Let’s drink to that: Imported spirits in PHL to reach P50 billion by 2025


The consumption of imported alcoholic beverages in the Philippines is expected to reach P50 billion by 2025, according to a report by a global beverage alcohol data and intelligence firm.

IWSR Drinks Market Analysis noted that the imported spirits segment would be accounting for 35- percent market share in terms of retail sales value by 2025.

Consumption of spirits, in terms of retail sales value, is anticipated to grow at a compounded annual growth rate (CAGR) of 5.2 percent in 2021 to 2025, IWSR noted.

Broken down, the consumption of imported spirits is seen to grow quicker than the overall segment with a CAGR of 14.9 percent in the same period.
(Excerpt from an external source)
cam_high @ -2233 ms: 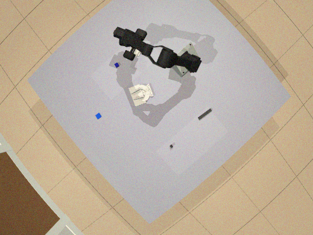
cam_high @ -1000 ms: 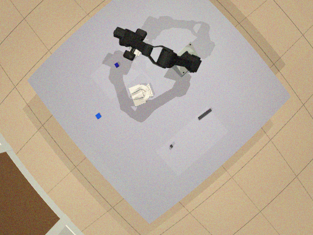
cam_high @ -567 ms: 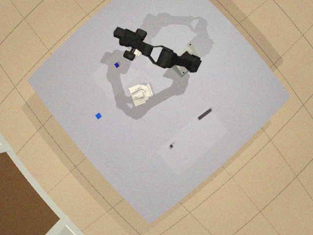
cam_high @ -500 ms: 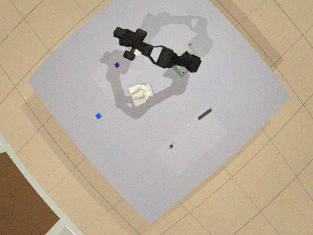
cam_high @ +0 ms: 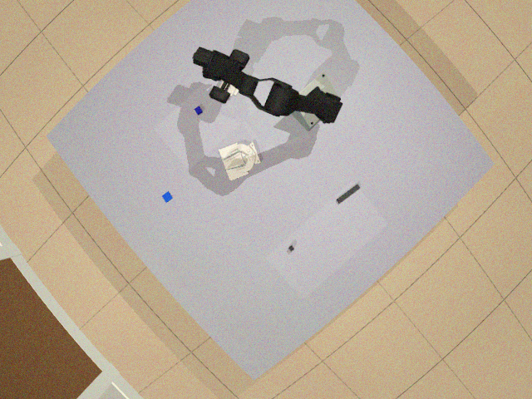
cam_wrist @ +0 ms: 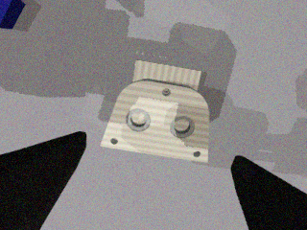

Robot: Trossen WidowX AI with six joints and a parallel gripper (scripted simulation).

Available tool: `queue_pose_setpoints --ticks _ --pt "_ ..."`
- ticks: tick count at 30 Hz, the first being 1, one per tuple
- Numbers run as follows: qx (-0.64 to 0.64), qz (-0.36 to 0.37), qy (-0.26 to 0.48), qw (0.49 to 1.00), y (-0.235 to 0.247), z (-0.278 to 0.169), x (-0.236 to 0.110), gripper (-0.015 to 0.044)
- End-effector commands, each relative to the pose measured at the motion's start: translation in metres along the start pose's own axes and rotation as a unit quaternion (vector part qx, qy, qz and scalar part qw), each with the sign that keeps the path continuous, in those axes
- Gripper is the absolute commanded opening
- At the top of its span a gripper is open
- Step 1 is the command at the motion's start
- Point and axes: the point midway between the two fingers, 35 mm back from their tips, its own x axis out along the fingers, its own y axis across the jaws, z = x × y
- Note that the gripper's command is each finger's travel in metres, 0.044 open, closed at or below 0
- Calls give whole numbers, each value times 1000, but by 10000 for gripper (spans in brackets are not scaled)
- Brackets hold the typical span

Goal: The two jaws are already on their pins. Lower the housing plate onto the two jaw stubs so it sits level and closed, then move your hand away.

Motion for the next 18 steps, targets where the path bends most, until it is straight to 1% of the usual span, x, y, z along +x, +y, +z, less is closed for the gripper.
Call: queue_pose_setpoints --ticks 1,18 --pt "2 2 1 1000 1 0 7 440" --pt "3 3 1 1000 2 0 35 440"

The local spirits segment, meanwhile, is pegged at 1.3-percent CAGR during the five-year frame.

Last year, the Philippines booked P116.30 billion worth of retail sales value for spirits, which is better than P114.10 billion in 2019. IWSR noted that consumption of spirits in the country was only P91.70 billion in 2017.

The Lucio Co-owned Keepers Holdings Inc. has the lion’s share of imported spirits in the country at 74 percent by volume and 66.9 percent by retail sales. This is due to its pure third-party distribution arrangements and associated businesses with leading spirits brands.

Driven by Keepers’ primary brand Alfonso, the company expects that the anticipated growth in the imported spirits segment will bode well for its business and operations.

The liquor distribution firm recently filed a P7.5-billion follow-on offering with the Securities and Exchange Commission. It plans to issue 3 billion common shares for P2 to P2.5 apiece, proceeds of which will be used for strategic acquisition, product portfolio and distribution network expansion and working capital, among others.

This year, IWSR forecasts global beverage alcohol to grow by 2.9 percent and expects consumption to return to pre-pandemic level by 2023.

“Recovery will be boosted by the industry pivoting rapidly in key markets, the momentum of e-commerce and RTDs, and increasing sophistication of the at-home occasion in many markets,” the research firm stated.

Last year, global beverage alcohol volume declined by 6.2 percent as the operations of bars and restaurants were affected by the lockdown measures amid the pandemic, IWSR noted.

The ISWR database includes the global market of wine, spirits, beer, cider, and RTDs (ready-to-drink) by volume and value in 160 countries. It tracks overall consumption and trends at brand, price and category level.